*YOUR INSTRUCTIONS*:
Using the listing below, copy every line that mentions "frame".

*DATA PROVIDED*:
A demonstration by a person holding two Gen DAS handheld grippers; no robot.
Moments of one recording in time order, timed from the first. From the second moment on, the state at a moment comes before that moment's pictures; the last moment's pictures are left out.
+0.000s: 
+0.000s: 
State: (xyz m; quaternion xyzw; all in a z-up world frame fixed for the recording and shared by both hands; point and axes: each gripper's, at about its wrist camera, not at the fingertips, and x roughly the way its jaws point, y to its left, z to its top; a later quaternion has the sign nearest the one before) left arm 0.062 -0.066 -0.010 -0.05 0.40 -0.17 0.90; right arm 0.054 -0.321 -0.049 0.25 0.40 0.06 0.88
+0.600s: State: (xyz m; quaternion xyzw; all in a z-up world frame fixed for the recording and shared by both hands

*EXERCISE OUTPUT*:
State: (xyz m; quaternion xyzw; all in a z-up world frame fixed for the recording and shared by both hands; point and axes: each gripper's, at about its wrist camera, not at the fingertips, and x roughly the way its jaws point, y to its left, z to its top; a later quaternion has the sign nearest the one before) left arm 0.062 -0.066 -0.010 -0.05 0.40 -0.17 0.90; right arm 0.054 -0.321 -0.049 0.25 0.40 0.06 0.88
+0.600s: State: (xyz m; quaternion xyzw; all in a z-up world frame fixed for the recording and shared by both hands

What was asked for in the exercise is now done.